Activity —
Write the records out exactly as shown. No pictures.

Task material —
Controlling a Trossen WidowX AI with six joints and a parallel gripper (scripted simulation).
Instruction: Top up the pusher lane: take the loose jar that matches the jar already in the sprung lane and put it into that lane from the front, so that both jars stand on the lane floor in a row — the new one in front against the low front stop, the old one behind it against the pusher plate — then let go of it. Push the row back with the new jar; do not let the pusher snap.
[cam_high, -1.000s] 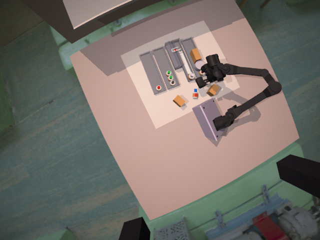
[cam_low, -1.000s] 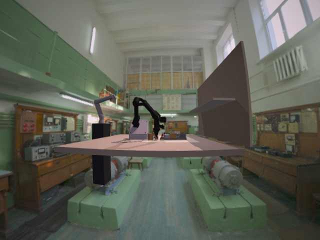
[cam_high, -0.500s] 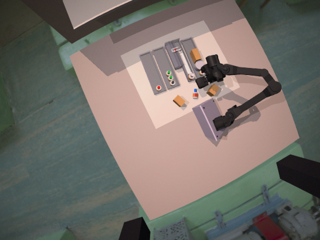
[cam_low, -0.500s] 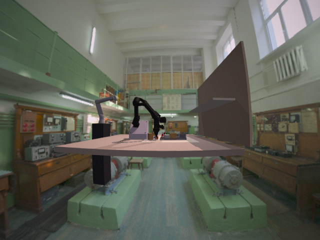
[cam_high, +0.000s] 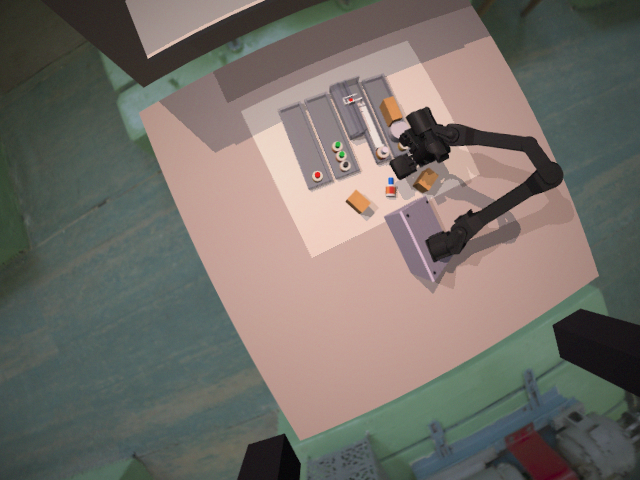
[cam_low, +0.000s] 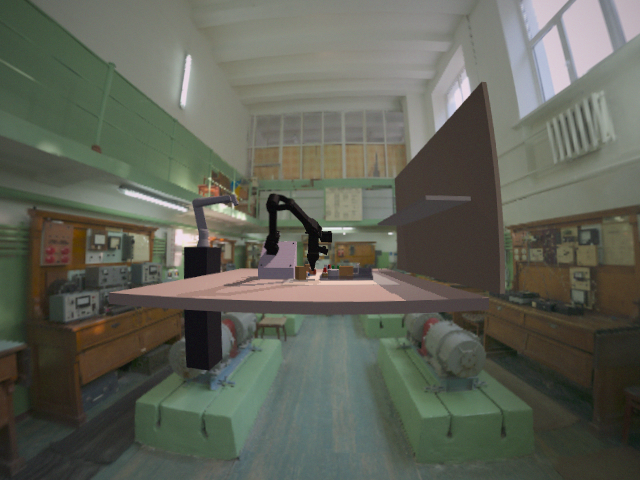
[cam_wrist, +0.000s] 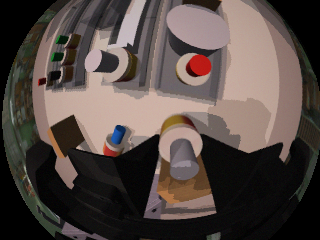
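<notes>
My gripper tip is 11 cm short of the grey disc, 2 cm above it and 1 cm to the left of it. From my gripper tip the other things lie so: orange box (18 cm ahead, 1 cm to the right, 1 cm below).
</notes>
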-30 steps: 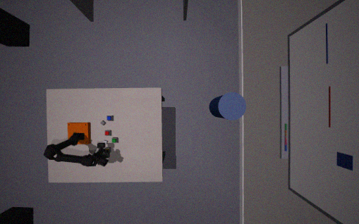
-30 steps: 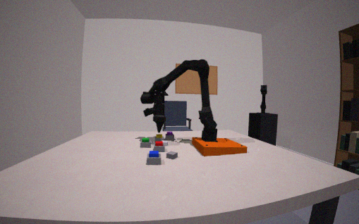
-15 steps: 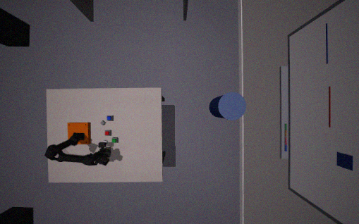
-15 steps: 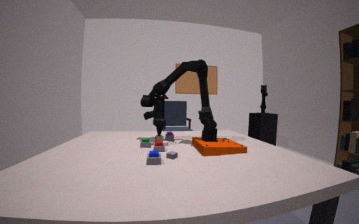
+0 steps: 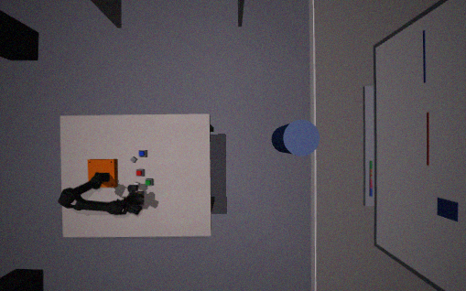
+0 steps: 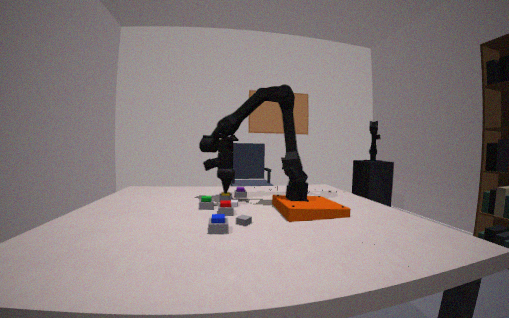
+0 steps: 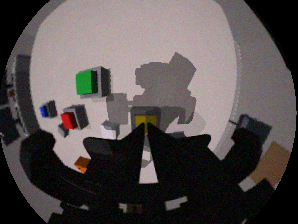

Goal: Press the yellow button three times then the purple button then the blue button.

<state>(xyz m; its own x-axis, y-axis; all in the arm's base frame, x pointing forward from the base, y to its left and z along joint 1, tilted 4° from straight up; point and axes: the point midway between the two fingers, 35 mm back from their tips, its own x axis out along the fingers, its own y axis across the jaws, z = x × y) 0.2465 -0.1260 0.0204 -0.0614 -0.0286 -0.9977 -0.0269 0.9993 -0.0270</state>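
Right now the yellow button is 1 cm below my gripper tip. The rest, counted from my gripper tip: purple button: 7 cm to the right, 6 cm behind; then green button: 9 cm to the left, 6 cm ahead; then white block: 7 cm to the left, 3 cm behind, 2 cm below.
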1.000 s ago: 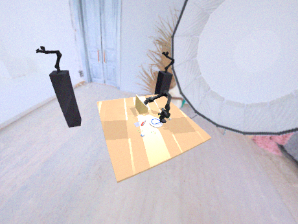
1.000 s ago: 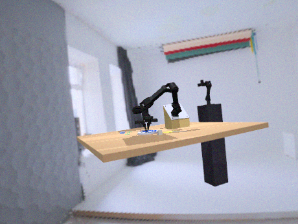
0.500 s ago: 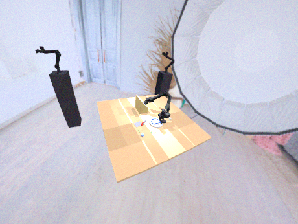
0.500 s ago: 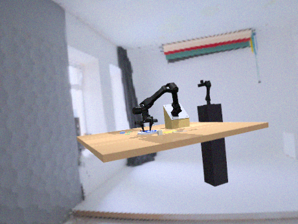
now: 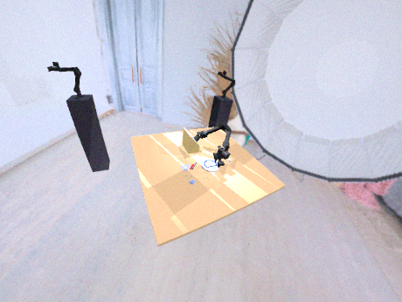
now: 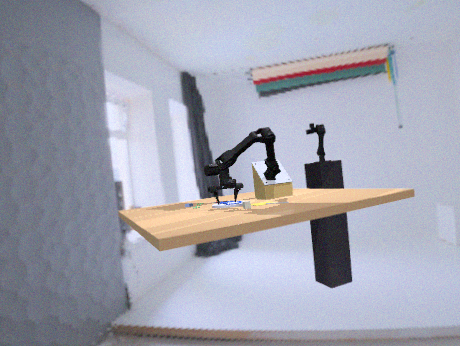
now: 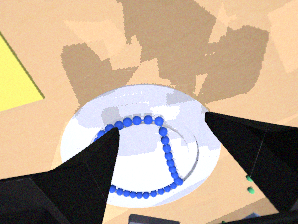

Response area —
Controlling a Trossen WidowX AI with six joints and a parallel gripper (scripted simulation).
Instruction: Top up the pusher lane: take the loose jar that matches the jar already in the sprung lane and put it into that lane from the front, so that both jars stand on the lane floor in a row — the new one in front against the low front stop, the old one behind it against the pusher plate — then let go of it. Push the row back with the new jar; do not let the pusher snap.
[cam_high, -1.000s] 
[cam_low, -1.000s] 
[cam_high, -0.500s] 
[cam_low, -0.500s] 
[cam_high, +0.000s] 
[cam_low, +0.000s] 
[cam_wrist, +0.000s] 
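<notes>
My gripper tip is 11 cm short of the grey disc, 2 cm above it and 1 cm to the left of it. From my gripper tip the other things lie so: orange box (18 cm ahead, 1 cm to the right, 1 cm below).
</notes>
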-30 steps: 
-30 steps: 
-15 steps: 
-15 steps: 
+0 steps: 
+0 steps: 
+0 steps: 

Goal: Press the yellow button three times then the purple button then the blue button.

<state>(xyz m; its own x-axis, y-axis; all in the arm's base frame, x pointing forward from the base, y to its left and z along joint 1, tilted 4° from straight up; point and axes: the point midway between the two fingers, 35 mm back from their tips, its own x axis out along the fingers, its own y axis across the jaws, z = x × y) 0.2465 -0.1260 0.0204 -0.0614 -0.0286 -0.9977 -0.0269 0.9993 -0.0270</state>
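Right now the yellow button is 1 cm below my gripper tip. The rest, counted from my gripper tip: purple button: 7 cm to the right, 6 cm behind; then green button: 9 cm to the left, 6 cm ahead; then white block: 7 cm to the left, 3 cm behind, 2 cm below.
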1.000 s ago: 
1.000 s ago: 
0.500 s ago: 
0.500 s ago: 
now: 
now: 
now: 

The output as shown is complete.